Page MenuHomePhabricator

DPL3 (third-party, dynamic page list) allows generating SQL which generates large temporary tables on disk
Closed, DeclinedPublic

Description

As an example, Désencyclopédie had this lovely query on the front page, which actually seemed to be able to be run on DPL 2.2 back in the dark, dreadful days before it finally moved off desencyclopedie.wikia.com onto its own domain with "modern" versions of the software:

	<DPL>
	titlematch=%/Récent
	namespace=Portail
	replaceintitle=$/.*$,
	format=¶{| style="background:#f5faff", ¶|<div class="onlyimage">{{Portail:%TITLE%/lien}}</div>|||| '''[[Portail:%TITLE%|%TITLE%]]'''<br><div class="portal-article-box" >,</div>¶|-,¶|-¶|-,¶|}
	include=*
	includemaxlength=250
	order=descending
	ordermethod=lastedit
	count=7
	allowcachedresults=true
	</DPL>

DPL2 tolerated this, but DPL3? Once the project was moved to its own domain (desencyclopedie.org) and DPL3, this sort of ugliness started turning up in SHOW PROCESSLIST;

	 SELECT DISTINCT rev.rev_timestamp,`page`.page_namespace AS `page_namespace`,`page`.page_id
	 AS `page_id`,`page`.page_title AS `page_title` 
	 FROM `revision` `rev`,`page`    WHERE ((`page`.page_title like'%/Récent')) AND `page`.page_is_redirect = '0'
	 AND `page`.page_namespace = '114'  ORDER BY rev.rev_timestamp DESC LIMIT 7;

This may be related to a known bug: https://gitlab.com/hydrawiki/extensions/DynamicPageList/issues/88

In other words, for every revision on the entire database, look up the page name, see if it's in one particular namespace (114:Portail - Portal) and then see if the page name ends in /Recent. That's nuts and slows the database to a crawl. IT SHOULD NOT BE POSSIBLE to do this. T124841 was bad enough from a performance standpoint, but DPL2 looks worse and DPL3 worse still.

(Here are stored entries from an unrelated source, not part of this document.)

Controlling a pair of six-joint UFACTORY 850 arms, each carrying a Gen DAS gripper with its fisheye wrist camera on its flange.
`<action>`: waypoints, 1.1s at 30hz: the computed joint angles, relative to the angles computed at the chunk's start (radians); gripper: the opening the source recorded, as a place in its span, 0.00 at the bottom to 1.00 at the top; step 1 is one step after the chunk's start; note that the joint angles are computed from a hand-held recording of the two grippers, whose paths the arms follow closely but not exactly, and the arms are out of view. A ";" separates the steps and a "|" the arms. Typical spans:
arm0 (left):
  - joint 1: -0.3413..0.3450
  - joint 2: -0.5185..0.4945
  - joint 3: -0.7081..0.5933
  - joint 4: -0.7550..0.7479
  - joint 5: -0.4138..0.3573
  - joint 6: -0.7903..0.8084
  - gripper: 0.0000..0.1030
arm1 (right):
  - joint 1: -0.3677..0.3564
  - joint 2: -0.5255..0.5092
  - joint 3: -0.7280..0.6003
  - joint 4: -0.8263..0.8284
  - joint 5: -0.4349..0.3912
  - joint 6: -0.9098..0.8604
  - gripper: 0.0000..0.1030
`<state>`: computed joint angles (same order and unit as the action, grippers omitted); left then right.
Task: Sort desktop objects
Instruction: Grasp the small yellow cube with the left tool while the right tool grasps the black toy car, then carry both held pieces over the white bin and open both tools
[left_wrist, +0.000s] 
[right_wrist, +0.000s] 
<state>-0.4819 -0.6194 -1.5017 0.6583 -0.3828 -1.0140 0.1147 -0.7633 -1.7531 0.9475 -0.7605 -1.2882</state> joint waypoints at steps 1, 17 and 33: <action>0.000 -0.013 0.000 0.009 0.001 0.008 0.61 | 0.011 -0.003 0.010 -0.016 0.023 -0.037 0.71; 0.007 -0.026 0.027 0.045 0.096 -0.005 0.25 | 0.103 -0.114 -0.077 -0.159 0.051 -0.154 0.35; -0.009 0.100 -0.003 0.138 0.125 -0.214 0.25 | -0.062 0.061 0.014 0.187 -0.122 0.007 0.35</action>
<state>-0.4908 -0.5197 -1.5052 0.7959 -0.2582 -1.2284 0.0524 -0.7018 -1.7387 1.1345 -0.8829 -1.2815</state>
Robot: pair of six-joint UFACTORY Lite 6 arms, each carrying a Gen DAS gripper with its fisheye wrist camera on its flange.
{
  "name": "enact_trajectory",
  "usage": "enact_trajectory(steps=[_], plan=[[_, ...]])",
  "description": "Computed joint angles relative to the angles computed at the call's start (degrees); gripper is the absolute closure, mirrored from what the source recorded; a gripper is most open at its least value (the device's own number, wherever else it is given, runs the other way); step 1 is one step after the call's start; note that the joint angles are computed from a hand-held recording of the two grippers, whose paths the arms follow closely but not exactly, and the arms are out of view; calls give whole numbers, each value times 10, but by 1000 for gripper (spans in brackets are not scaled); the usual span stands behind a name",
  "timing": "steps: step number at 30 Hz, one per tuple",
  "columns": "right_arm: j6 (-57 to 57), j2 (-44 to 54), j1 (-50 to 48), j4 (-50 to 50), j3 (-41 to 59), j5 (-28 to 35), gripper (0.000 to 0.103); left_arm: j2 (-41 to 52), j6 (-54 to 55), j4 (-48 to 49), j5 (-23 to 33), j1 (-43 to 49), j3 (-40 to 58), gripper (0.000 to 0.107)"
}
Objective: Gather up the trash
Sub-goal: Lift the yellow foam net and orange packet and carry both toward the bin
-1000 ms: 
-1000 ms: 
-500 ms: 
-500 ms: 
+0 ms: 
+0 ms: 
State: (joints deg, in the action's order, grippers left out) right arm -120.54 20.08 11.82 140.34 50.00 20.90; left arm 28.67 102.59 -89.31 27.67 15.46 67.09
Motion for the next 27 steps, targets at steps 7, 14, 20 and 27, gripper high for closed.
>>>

The query should be running the other way - go to page first (not revision), narrow everything down to namespace 114 (which should be an indexed field), then find only the newest entries by date in that namespace. DPL3 makes it too easy to generate expensive queries which turn servers into tarpits.

It needs to be possible to reject DPL invocations which reference unindexed fields, yes, but the SQL code being generated by these extensions also needs to optimise the queries which it does make to ensure that they never retrieve every row in an entire table, only to discard all but a handful later.